Start of Block

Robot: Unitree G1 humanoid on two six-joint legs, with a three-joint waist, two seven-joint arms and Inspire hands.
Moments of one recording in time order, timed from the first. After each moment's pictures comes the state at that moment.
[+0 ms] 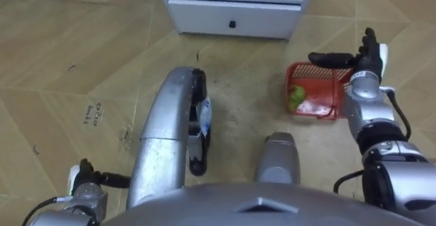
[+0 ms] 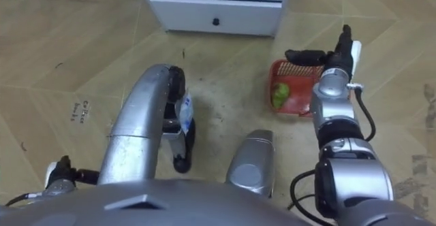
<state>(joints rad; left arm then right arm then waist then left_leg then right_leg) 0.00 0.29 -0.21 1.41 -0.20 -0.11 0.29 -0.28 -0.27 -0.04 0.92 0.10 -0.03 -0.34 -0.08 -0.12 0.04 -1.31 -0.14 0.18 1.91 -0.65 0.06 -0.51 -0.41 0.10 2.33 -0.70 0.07</state>
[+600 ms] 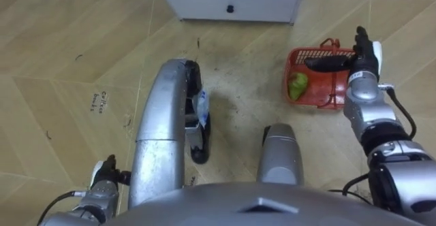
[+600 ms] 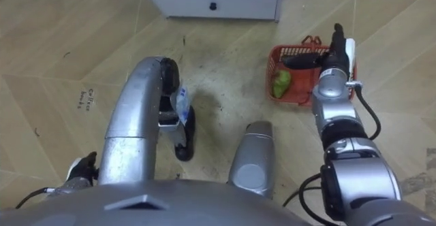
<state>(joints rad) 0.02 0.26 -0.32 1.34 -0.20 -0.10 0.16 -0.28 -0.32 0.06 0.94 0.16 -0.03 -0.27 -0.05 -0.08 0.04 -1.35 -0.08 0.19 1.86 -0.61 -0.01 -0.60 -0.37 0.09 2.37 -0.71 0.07</state>
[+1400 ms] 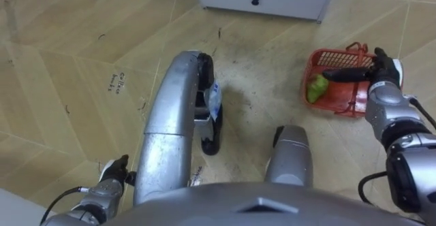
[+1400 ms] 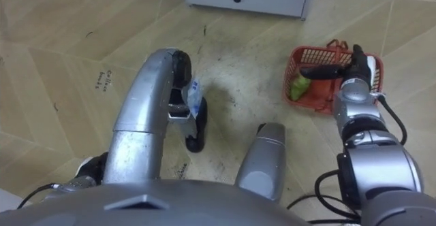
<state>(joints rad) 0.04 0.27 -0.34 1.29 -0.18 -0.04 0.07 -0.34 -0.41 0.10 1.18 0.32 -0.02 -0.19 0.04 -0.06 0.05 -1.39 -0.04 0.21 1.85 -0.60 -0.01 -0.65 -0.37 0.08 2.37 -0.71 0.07</state>
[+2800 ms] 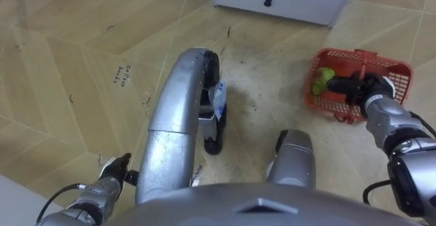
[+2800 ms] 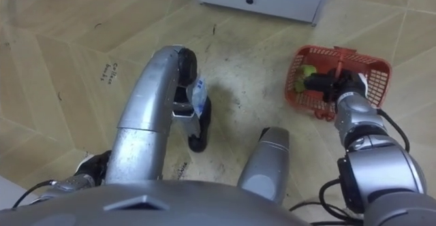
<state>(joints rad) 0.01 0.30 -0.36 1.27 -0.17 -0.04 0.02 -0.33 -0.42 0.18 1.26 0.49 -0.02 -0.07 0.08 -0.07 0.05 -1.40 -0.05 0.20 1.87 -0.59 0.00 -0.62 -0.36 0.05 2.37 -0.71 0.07</state>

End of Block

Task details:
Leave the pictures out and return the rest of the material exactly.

Worked solution:
Robot: Unitree G1 humanoid on two six-joint legs, with a three-joint waist, two seven-joint arms and Inspire hands.
Moments of one recording in time order, timed from the first. After each moment's pictures comes the state at that moment.
[+0 ms] 
[+0 ms] 
<state>(joints rad; left arm then right arm then waist then left_leg then right_leg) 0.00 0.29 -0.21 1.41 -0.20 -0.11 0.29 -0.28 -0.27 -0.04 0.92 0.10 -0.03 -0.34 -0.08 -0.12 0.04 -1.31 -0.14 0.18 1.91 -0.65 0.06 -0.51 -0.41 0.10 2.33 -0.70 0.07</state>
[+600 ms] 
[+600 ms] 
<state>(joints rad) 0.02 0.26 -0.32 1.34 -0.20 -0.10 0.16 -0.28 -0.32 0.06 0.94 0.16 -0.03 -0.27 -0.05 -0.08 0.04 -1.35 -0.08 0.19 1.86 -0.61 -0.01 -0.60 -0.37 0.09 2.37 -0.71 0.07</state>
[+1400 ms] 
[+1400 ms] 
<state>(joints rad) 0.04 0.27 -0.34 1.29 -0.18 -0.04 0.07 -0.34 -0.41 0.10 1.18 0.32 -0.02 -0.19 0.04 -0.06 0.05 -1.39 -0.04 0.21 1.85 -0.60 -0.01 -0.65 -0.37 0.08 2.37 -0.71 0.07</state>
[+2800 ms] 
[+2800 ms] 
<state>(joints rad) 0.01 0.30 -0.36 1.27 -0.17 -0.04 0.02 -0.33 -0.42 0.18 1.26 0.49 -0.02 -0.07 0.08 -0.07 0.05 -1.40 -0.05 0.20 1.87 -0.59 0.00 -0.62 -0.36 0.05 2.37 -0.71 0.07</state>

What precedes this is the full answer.